§ The problem: Beginning with the line that includes "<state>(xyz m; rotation" and ending with the last line of the listing below, write out each line exactly, with no other output.
####
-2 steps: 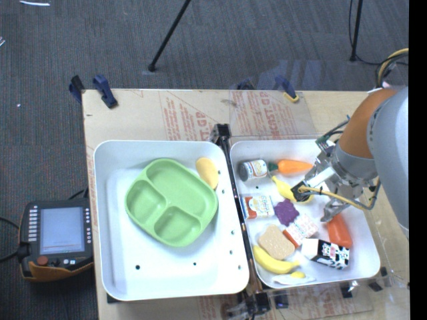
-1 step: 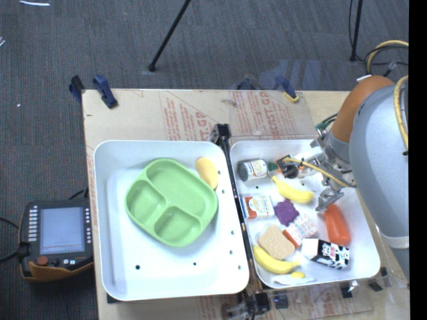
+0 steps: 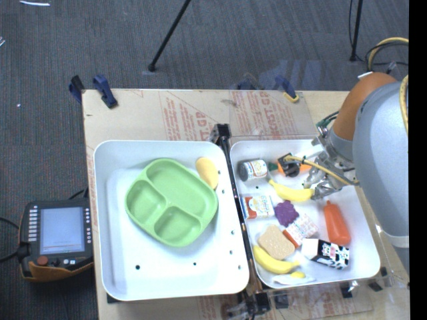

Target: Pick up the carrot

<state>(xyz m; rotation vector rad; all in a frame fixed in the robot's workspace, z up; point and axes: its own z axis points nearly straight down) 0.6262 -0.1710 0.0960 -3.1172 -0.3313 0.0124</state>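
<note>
Evidently the pick is only beginning: the carrot (image 3: 337,224) is lying flat on the floor of the right-hand bin (image 3: 374,261), nothing is lifting it, and the whole grasp and raise are still waiting to be done. The gripper (image 3: 325,184) is hanging over the upper right part of that bin, just above the carrot's upper end and beside the tip of a toy banana (image 3: 291,191). Whether it is touching anything is unclear, and whether it is standing open or closed cannot be told from this slant, as the grey arm is crowding that corner.

The carrot is resting near the bin's right wall, between the gripper and a cow-print milk carton (image 3: 331,253), apart from the purple grapes (image 3: 286,213). Its long axis is running almost straight up and down the view, leaning slightly. The upper end is pointing towards the gripper and looks a little slimmer; the lower, broader end is pointing towards the bin's near right corner.
</note>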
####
§ Result of the task:
<state>(xyz m; rotation vector rad; all in a frame fixed in the robot's workspace, z up; point and axes: its own z axis points nearly straight down) 0.6262 -0.1710 0.0960 -3.1172 -0.3313 0.0124</state>
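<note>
Evidently the pick is only beginning: the carrot (image 3: 337,224) is lying flat on the floor of the right-hand bin (image 3: 374,261), nothing is lifting it, and the whole grasp and raise are still waiting to be done. The gripper (image 3: 325,184) is hanging over the upper right part of that bin, just above the carrot's upper end and beside the tip of a toy banana (image 3: 291,191). Whether it is touching anything is unclear, and whether it is standing open or closed cannot be told from this slant, as the grey arm is crowding that corner.

The carrot is resting near the bin's right wall, between the gripper and a cow-print milk carton (image 3: 331,253), apart from the purple grapes (image 3: 286,213). Its long axis is running almost straight up and down the view, leaning slightly. The upper end is pointing towards the gripper and looks a little slimmer; the lower, broader end is pointing towards the bin's near right corner.
</note>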

What appears above is the complete answer.